Understanding was personified in last weekend’s three blowout wins over Purdue.

“It’s a matter of executing our game plan a little better,” senior shortstop Phillip Glasser says. “It’s being a little more mature during our at-bats, especially early in innings. Sometimes it takes us a while to get going.
“We have to focus on one pitch at a time. Understand what the coaches are saying. Understand what the pitchers are trying to do to you. That’s maturity. We have gotten better, and I think we’ll continue to get better.
Mercer says Glasser and junior centerfielder Bobby Whalen provide much-needed experience to a youthful team.
“Glasser gives you immediate on-field presence. Bobby is the heartbeat of the group -- the attitude, the effort, the accountability.”
By showing the Hoosiers how it’s done, “they’ve helped create and shape the team culture, and show the things we value.”
Value includes a combined 112 runs scored and 73 runs batted in from the first two spots in the lineup.
“They’ve been great from a statistics standpoint,” Mercer says, “but statistics can be misleading when it comes to impact. Just because a guy hits well or has impressive numbers doesn’t mean his impact is as positive.
“For those guys, their stats are underwhelming compared to their personal impact on the program -- leadership and attitude and all the things we value behind the scenes. They raise the floor of the program by making everyone around them better.”
Mercer didn’t use the Maryland series to tear down, but to build up. Historical references, swing changes and deep thoughts combined to make a difference. The Terrapins became an example of how to do it right.
“You can’t shy away from that with what happened against Maryland,” Mercer says. “That was hard, but life is hard. It’s about perspective and how you respond. You can have your confidence shattered, or you can admit your mistakes, take what you need from it, and move forward.”
That’s where history helped.
“We gave them historical references of people who had to go through tough things,” Mercer says, “because at some point, you are going to struggle. No one goes 60 games without taking it on the chin. Now what? Move on. Grow through it.”
Again, Maryland provided the example.
“They were without emotion,” Mercer says. “They were relentless. Competitive. They executed the game plan.
“Even if you’re on the other side of it, it’s good to see. You mimic that behavior. It becomes a good thing for you.
“We needed to make adjustments. We made swing adjustments with three to four guys. They had to be willing to make those adjustments.”
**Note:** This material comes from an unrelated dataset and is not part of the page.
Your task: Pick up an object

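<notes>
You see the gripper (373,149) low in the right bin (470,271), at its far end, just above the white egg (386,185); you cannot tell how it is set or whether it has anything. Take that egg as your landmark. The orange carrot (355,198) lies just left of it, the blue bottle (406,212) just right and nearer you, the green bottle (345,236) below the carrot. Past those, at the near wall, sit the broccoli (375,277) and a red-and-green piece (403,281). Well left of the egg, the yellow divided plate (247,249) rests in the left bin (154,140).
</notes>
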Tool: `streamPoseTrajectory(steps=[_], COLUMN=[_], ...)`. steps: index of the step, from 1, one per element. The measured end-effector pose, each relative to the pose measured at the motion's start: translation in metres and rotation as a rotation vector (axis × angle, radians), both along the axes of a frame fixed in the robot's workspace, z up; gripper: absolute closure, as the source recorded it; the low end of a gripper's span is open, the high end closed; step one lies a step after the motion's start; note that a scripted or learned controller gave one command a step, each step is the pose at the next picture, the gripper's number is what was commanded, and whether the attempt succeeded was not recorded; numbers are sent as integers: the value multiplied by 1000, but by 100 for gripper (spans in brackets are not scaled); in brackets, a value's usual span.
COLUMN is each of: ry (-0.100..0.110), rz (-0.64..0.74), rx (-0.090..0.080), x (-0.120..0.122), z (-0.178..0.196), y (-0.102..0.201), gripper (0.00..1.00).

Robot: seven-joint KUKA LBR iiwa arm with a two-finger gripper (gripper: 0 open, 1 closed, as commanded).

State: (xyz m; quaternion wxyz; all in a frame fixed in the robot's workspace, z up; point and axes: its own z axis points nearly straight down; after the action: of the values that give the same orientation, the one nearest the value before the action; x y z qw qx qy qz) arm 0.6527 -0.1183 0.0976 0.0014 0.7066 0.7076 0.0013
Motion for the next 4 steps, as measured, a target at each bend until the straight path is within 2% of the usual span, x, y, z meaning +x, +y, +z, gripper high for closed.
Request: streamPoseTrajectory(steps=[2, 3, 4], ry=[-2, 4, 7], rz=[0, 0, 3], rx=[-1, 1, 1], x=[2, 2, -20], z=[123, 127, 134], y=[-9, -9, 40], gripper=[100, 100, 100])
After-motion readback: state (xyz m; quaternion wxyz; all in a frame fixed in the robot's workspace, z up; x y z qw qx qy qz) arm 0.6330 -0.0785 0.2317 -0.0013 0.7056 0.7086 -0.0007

The Hoosiers were willing and now it’s there for the taking.
“We’ve done the things we needed to do,” Mercer says. “We control our own destiny. We put ourselves in position to play in the (NCAA tourney).”
A pause for perspective.
“We have work to do.”
Or, as Yoho puts it, “It doesn’t matter what anybody else in the country is doing. It’s what’s happening in our clubhouse and what we put on the field. If we play hard, we have everything we want in front of us."